→ EXERCISE DESCRIPTION
Set down the data that follows, exactly and completely.

→ RECORDS PROVIDED
______

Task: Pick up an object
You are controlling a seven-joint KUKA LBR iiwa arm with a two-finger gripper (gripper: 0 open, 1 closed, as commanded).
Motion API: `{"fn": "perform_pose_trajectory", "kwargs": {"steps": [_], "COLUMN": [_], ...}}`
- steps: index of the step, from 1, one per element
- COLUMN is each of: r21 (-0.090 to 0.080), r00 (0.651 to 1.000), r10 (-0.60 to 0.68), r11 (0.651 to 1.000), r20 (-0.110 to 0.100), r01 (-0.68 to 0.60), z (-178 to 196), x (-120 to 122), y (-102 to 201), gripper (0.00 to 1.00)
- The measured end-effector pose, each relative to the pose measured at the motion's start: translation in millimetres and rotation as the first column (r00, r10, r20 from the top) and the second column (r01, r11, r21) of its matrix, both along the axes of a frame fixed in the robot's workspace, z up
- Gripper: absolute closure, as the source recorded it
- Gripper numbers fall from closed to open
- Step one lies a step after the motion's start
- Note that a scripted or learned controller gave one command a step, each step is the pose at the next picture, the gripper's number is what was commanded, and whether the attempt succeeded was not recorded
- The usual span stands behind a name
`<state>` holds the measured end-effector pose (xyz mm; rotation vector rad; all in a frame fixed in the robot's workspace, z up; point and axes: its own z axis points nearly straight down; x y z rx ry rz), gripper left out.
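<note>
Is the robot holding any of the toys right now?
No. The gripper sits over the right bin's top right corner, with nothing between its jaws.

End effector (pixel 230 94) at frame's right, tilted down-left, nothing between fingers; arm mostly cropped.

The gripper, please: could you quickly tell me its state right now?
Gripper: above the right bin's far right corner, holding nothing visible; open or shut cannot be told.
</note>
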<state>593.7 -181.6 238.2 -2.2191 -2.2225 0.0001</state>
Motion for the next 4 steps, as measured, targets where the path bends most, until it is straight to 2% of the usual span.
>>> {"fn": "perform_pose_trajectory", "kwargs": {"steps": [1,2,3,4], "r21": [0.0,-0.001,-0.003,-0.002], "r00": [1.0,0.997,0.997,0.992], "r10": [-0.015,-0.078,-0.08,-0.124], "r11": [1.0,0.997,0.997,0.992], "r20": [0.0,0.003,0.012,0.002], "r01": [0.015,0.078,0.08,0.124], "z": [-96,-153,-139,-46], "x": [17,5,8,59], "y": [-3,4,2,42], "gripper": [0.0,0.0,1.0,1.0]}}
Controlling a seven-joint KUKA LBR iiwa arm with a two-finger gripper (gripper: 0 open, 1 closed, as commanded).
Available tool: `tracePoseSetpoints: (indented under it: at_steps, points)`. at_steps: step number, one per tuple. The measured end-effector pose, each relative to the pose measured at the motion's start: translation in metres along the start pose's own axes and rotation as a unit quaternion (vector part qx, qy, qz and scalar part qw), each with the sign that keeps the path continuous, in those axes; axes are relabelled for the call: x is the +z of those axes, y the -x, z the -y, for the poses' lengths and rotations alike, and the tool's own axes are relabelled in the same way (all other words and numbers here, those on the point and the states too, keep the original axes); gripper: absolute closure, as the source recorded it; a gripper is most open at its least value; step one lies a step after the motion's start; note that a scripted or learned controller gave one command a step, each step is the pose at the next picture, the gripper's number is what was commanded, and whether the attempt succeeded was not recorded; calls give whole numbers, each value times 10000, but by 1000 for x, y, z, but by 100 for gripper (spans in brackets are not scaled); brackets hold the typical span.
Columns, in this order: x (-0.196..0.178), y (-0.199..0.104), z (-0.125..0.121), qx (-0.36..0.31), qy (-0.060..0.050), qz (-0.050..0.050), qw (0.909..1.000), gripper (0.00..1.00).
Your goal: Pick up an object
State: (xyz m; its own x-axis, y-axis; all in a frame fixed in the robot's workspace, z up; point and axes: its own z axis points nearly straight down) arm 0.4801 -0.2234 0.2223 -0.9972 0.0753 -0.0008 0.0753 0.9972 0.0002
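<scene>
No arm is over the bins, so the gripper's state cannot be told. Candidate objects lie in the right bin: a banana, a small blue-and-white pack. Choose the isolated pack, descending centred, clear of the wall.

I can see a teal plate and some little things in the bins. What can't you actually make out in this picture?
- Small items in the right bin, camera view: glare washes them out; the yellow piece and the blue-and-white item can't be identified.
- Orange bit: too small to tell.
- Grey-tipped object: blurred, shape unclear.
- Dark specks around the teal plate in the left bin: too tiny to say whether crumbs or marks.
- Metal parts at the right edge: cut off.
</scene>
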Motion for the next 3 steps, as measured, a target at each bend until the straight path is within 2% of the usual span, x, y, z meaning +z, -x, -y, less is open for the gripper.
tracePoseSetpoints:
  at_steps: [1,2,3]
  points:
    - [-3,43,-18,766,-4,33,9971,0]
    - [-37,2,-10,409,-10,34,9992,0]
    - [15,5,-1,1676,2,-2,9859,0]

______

→ SOLUTION FOR THIS PROBLEM
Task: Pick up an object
You are controlling a seven-joint KUKA LBR iiwa arm with a two-finger gripper (gripper: 0 open, 1 closed, as commanded).
Motion API: `{"fn": "perform_pose_trajectory", "kwargs": {"steps": [_], "COLUMN": [_], ...}}`
- steps: index of the step, from 1, one per element
- COLUMN is each of: r21 (-0.090 to 0.080), r00 (0.651 to 1.000), r10 (-0.60 to 0.68), r11 (0.651 to 1.000), r20 (-0.110 to 0.100), r01 (-0.68 to 0.60), z (-178 to 196), x (-120 to 122), y (-102 to 201), gripper (0.00 to 1.00)
- The measured end-effector pose, each relative to the pose measured at the motion's start: translation in millimetres and rotation as the first column (r00, r10, r20 from the top) and the second column (r01, r11, r21) of its matrix, both along the axes of a frame fixed in the robot's workspace, z up
- Gripper: absolute closure, as the source recorded it
- Gripper numbers fall from closed to open
- Step one lies a step after the motion's start
- Note that a scripted or learned controller gave one command a step, each step is the pose at the next picture, the gripper's number is what was commanded, and whether the attempt succeeded was not recorded
- The usual span stands behind a name
`<state>` holds the measured end-effector pose (xyz mm; rotation vector rad; all in a frame fixed in the robot's workspace, z up; point and axes: its own z axis points nearly straight down; x y z rx ry rz), gripper left out.
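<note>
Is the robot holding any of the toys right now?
No. The gripper sits over the right bin's top right corner, with nothing between its jaws.

End effector (pixel 230 94) at frame's right, tilted down-left, nothing between fingers; arm mostly cropped.

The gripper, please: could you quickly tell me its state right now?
Gripper: above the right bin's far right corner, holding nothing visible; open or shut cannot be told.
</note>
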<state>593.7 -181.6 238.2 -2.2191 -2.2225 0.0001</state>
Motion for the next 4 steps, as measured, targets where the path bends most, until it is straight to 2% of the usual span.
>>> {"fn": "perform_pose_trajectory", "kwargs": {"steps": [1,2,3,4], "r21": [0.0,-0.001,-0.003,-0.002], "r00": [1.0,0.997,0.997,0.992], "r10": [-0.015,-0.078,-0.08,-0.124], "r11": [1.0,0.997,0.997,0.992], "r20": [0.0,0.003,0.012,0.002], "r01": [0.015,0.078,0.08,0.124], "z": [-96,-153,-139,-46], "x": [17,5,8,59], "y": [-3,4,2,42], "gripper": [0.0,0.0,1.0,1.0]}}
Controlling a seven-joint KUKA LBR iiwa arm with a two-finger gripper (gripper: 0 open, 1 closed, as commanded).
Available tool: `tracePoseSetpoints: (indented under it: at_steps, points)`. at_steps: step number, one per tuple. The measured end-effector pose, each relative to the pose measured at the motion's start: translation in metres along the start pose's own axes and rotation as a unit quaternion (vector part qx, qy, qz and scalar part qw), each with the sign that keeps the path continuous, in those axes; axes are relabelled for the call: x is the +z of those axes, y the -x, z the -y, for the poses' lengths and rotations alike, and the tool's own axes are relabelled in the same way (all other words and numbers here, those on the point and the states too, keep the original axes); gripper: absolute closure, as the source recorded it; a gripper is most open at its least value; step one lies a step after the motion's start; note that a scripted or learned controller gave one command a step, each step is the pose at the next picture, the gripper's number is what was commanded, and whether the attempt succeeded was not recorded; calls give whole numbers, each value times 10000, but by 1000 for x, y, z, but by 100 for gripper (spans in brackets are not scaled); brackets hold the typical span.
Columns, in this order: x (-0.196..0.178), y (-0.199..0.104), z (-0.125..0.121), qx (-0.36..0.31), qy (-0.060..0.050), qz (-0.050..0.050), qw (0.909..1.000), gripper (0.00..1.00).
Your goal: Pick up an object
State: (xyz m; its own x-axis, y-axis; all in a frame fixed in the robot's workspace, z up; point and axes: its own z axis points nearly straight down) arm 0.4801 -0.2234 0.2223 -0.9972 0.0753 -0.0008 0.0753 0.9972 0.0002
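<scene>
No arm is over the bins, so the gripper's state cannot be told. Candidate objects lie in the right bin: a banana, a small blue-and-white pack. Choose the isolated pack, descending centred, clear of the wall.

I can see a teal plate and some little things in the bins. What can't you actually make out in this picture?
- Small items in the right bin, camera view: glare washes them out; the yellow piece and the blue-and-white item can't be identified.
- Orange bit: too small to tell.
- Grey-tipped object: blurred, shape unclear.
- Dark specks around the teal plate in the left bin: too tiny to say whether crumbs or marks.
- Metal parts at the right edge: cut off.
</scene>
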Motion for the next 3 steps, as measured, a target at each bend until the straight path is within 2% of the usual span, x, y, z meaning +z, -x, -y, less is open for the gripper.
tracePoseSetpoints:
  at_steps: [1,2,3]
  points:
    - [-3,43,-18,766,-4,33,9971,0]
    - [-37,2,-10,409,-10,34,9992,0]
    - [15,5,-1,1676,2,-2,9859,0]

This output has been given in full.